Two friends plan to meet to go to a nightclub. Each of them arrives at a time uniformly distributed between midnight and 1am and independently of the other. Denote by X (respectively Y) the random variable representing the arrival time of the first person (respectively, the second). The joint probability distribution is given by

f_(x,y) (x,y) = 2 if 0 ≤ x ≤ y, and 0 otherwise.

a) Find the probability that the first person is waiting for his friend for more than 10 minutes.

b) Determine the marginal probability density functions of X and Y. Check that they are indeed probability density functions.

c) Calculate the means E[X] and E[Y].

d) Calculate the variances V(X) and V(Y).

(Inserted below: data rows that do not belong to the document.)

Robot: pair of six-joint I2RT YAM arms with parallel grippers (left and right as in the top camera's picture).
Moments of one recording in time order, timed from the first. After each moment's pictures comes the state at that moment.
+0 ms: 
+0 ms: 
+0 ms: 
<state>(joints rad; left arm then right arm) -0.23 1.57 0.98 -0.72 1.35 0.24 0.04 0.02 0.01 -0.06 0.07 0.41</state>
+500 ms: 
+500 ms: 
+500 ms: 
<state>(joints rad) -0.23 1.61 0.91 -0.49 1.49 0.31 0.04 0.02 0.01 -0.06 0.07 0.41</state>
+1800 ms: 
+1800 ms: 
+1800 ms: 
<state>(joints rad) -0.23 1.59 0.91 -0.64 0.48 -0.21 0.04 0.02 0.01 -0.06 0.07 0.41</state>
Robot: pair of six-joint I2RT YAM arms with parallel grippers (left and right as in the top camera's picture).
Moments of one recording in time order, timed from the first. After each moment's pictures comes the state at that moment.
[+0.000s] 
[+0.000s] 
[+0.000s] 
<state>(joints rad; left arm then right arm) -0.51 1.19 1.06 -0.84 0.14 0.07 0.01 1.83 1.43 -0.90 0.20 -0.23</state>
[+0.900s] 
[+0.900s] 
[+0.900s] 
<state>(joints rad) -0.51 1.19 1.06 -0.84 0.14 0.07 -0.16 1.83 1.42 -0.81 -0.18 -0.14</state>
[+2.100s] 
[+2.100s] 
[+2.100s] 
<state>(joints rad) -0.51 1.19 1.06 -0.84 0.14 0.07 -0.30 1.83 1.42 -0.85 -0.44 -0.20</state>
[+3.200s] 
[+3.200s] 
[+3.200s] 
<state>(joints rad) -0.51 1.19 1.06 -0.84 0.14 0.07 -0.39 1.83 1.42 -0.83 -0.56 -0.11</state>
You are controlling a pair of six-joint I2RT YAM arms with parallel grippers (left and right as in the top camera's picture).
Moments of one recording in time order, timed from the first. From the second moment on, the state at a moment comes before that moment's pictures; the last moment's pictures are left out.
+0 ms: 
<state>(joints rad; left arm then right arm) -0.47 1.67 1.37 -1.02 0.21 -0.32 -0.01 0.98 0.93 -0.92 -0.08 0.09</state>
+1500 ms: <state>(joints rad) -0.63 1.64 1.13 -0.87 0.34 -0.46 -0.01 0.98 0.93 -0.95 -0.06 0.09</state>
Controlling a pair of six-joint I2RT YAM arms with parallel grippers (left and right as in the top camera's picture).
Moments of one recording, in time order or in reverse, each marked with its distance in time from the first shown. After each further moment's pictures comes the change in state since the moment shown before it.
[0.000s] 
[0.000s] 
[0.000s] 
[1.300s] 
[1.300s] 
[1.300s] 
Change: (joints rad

e) Find the conditional density function of X given that Y = y, for 0 ≤ y ≤ 1. Check that it is indeed a probability density function.

f) Repeat part (e) for the conditional density of Y given that X = x.

Assuming $\displaystyle y \leq 1$ (initial problem did not state this, but it's safe to assume).

a) Since 10 min means X=1/6, we want to find $\displaystyle P(X>1/6)=1-P(x<1/6) = 1-\int_0^{1/6} \int_0^x f(x,y) dy dx$

b)$\displaystyle f_X(X) = \int_0^x f(x,y) dy$ and $\displaystyle f_Y(Y) = \int_0^y f(x,y) dx$, check that for both f's that the probability functions (the integrals of the f's) are equal to 1.

Once you have a) and b), calculating c)-f) should be straightforward enough ... you'll use the results of a) and b) (just use the definitions of expectancy, variance, conditional prob).